University Institute for Diagnostic and Interventional Neuroradiology, University of Bern, Bern, Switzerland.
Department of Radiation Oncology, University of Bern, Bern, Switzerland.
Magn Reson Med. 2018 Dec;80(6):2339-2355. doi: 10.1002/mrm.27359. Epub 2018 Jun 12.
To improve the detection of peritumoral changes in GBM patients by exploring the relation between MRSI information and the distance to the solid tumor volume (STV) defined using structural MRI (sMRI).
Twenty-three MRSI studies (PRESS, TE 135 ms) acquired from different patients with untreated GBM were used in this study. For each MRSI examination, the STV was identified by segmenting the corresponding sMRI images using BraTumIA, an automatic segmentation method. The relation between different metabolite ratios and the distance to STV was analyzed. A regression forest was trained to predict the distance from each voxel to STV based on 14 metabolite ratios. Then, the trained model was used to determine the expected distance to tumor (EDT) for each voxel of the MRSI test data. EDT maps were compared against sMRI segmentation.

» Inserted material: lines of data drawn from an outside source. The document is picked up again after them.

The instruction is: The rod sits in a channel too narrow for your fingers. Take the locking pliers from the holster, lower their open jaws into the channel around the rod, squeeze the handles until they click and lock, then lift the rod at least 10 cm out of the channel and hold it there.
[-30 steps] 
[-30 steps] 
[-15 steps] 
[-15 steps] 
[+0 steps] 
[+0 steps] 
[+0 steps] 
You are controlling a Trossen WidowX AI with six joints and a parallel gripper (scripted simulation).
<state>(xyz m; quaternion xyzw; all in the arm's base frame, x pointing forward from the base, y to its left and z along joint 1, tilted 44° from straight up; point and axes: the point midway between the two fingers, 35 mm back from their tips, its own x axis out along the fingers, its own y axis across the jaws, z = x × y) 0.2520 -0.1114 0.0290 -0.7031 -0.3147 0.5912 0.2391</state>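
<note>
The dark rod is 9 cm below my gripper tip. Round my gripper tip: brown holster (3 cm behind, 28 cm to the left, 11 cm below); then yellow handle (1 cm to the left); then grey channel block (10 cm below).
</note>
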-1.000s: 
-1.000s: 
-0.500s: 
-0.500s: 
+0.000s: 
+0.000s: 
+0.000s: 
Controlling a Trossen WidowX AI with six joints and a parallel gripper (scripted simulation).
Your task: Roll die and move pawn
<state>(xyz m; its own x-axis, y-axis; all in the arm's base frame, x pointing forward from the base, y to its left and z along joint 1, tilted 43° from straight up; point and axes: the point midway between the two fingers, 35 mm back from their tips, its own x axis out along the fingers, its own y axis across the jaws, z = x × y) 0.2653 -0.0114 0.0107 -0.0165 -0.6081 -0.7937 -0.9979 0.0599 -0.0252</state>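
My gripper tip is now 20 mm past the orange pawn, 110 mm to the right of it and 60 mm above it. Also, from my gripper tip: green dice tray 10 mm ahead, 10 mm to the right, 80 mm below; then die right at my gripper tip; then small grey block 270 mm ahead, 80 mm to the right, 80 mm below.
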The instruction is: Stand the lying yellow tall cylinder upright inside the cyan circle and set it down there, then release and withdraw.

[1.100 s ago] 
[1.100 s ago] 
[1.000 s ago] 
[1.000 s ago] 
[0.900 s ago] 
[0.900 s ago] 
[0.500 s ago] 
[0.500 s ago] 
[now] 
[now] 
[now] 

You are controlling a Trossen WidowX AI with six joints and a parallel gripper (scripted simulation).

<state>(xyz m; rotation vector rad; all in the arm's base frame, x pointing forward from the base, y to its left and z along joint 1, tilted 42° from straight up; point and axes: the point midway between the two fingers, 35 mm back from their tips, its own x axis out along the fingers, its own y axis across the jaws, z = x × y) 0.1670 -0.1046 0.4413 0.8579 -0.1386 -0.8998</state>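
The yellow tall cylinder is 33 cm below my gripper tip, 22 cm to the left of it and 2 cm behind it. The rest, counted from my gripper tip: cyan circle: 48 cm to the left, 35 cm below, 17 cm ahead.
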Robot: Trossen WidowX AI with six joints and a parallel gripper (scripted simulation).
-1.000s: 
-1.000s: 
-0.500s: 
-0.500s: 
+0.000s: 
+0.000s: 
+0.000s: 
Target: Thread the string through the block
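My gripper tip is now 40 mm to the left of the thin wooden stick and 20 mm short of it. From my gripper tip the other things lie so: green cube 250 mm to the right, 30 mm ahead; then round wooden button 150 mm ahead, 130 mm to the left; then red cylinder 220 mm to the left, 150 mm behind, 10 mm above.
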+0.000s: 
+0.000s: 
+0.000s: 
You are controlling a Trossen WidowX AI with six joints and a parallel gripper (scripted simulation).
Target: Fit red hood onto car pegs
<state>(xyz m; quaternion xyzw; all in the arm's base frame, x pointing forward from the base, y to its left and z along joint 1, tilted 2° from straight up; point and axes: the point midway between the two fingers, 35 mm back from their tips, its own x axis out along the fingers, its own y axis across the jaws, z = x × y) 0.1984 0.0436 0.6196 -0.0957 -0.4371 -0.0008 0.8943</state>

The features showing abnormal values at the longest distances to the tumor were: %NAA, Glx/NAA, Cho/NAA, and Cho/Cr. These four features were also the most important for the prediction of the distances to STV. Each EDT value was associated with a specific metabolic pattern, ranging from normal brain tissue to actively proliferating tumor and necrosis. Low EDT values were highly associated with malignant features such as elevated Cho/NAA and Cho/Cr.
The proposed method enables the automatic detection of metabolic patterns associated with different distances to the STV border and may assist tumor delineation of infiltrative brain tumors such as GBM.
通过探索磁共振波谱成像(MRSI)信息与基于结构磁共振成像(sMRI)的肿瘤实体体积(STV)之间的关系,提高胶质母细胞瘤(GBM)患者肿瘤周围变化的检测能力。
本研究使用了 23 项来自不同未经治疗的 GBM 患者的 MRSI 研究(PRESS,TE 135 ms)。对于每次 MRSI 检查,使用 BraTumIA 自动分割方法对相应的 sMRI 图像进行分割,以确定 STV。分析了不同代谢物比率与距离 STV 的关系。使用回归森林算法基于 14 种代谢物比率来训练预测每个体素距离 STV 的模型。然后,使用训练好的模型来确定 MRSI 测试数据中每个体素的预期肿瘤距离(EDT)。将 EDT 图与 sMRI 分割进行比较。
距离肿瘤最远的异常值特征包括:%NAA、Glx/NAA、Cho/NAA 和 Cho/Cr。这四个特征对于预测 STV 距离也非常重要。每个 EDT 值都与特定的代谢模式相关,从正常脑组织到活跃增殖的肿瘤和坏死。低 EDT 值与恶性特征高度相关,如升高的 Cho/NAA 和 Cho/Cr。
该方法能够自动检测与 STV 边界不同距离相关的代谢模式,有助于对胶质母细胞瘤等浸润性脑肿瘤进行肿瘤勾画。